Google finds perks in its Wikipedia translations
It's nice for Wikipedia fans that Google helps fund and foster translation work. It's also nice for Google's own translation technology.
Google's mission is to organize the world's information and make it universally accessible, but not necessarily to create it outright. This makes Wikipedia a natural partner.
It's therefore no surprise to hear when the search colossus helps out the cooperatively written project.
Specifically, Google is helping Wikipedia with translation, so subject matter documented in one language needn't be created from scratch in another. Google described some of its translation work in a presentation at the Wikimania conference in Poland over the weekend.
"In the last 16 months, Google has been working with the Wikimedia Foundation, students, professors, Google volunteers, paid translators, and members of the Wikipedia community to increase Wikipedia content in Arabic, Indic languages, and Swahili," Google said at the conference. In a blog post on Wednesday, Google said it has begun the work with Hindi, which despite having millions of speakers had only 21,000 Wikipedia articles in 2008 compared with 2.5 million in English.
All of this is a laudable goal, given how often Wikipedia entries show up in Google search results. But there's an interesting, financially helpful side effect of the work, too: it's perfectly suited to improving Google's own translation tools.
That's because Google's translation technology begins with content in which the same text appears in multiple languages. The more examples of human translation it has, the better it works and the less often it has to fall back on machine translation. Wikipedia provides a diverse and growing body of subject matter that seems ideal for the task.
Google helps others help itself with the Google Translator Toolkit, which lets people collaboratively translate documents with Google's technology offering a head start.
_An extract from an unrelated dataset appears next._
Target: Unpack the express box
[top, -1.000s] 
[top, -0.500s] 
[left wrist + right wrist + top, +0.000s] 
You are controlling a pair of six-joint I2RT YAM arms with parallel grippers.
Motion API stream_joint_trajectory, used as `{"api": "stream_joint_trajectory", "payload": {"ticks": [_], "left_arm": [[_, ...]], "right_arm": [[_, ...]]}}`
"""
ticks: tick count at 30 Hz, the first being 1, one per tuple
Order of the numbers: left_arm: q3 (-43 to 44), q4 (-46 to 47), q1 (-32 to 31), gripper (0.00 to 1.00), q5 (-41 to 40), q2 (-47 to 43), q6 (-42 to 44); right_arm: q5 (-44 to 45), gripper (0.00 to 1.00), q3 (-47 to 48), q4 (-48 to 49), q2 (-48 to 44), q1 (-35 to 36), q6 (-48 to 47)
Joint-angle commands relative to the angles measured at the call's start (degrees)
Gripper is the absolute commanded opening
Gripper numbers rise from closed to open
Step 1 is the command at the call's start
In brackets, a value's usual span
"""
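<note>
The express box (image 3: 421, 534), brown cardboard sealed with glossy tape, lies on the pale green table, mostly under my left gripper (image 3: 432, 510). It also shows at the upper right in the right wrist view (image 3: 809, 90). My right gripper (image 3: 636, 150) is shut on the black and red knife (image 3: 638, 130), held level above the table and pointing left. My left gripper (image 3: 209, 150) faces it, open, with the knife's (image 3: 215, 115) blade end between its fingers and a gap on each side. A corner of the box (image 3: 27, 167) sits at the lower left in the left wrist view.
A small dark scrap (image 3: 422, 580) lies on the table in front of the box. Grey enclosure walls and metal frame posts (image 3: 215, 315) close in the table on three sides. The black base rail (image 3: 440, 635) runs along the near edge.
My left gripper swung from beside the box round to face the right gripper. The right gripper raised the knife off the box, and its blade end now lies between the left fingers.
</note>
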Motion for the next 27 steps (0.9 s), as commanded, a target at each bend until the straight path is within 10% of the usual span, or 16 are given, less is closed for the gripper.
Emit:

The Translator Toolkit can specifically import Wikipedia pages, and doing so contributes a project to Google's translation technology. "Translated segments for Wikipedia articles are stored in our global, shared translation memory. You cannot change this setting for Wikipedia translations," the tool notes.
"There are many Internet users who have used our tools to translate more than 100 million words of Wikipedia content into various languages worldwide," Google product manager Michael Galvez said in the blog post.
Having better translation directly helps Google by lowering language barriers for its sites--not just supplying search results, but indexing Web sites, captioning YouTube videos, translating e-mail, and translating Web pages viewed in Chrome.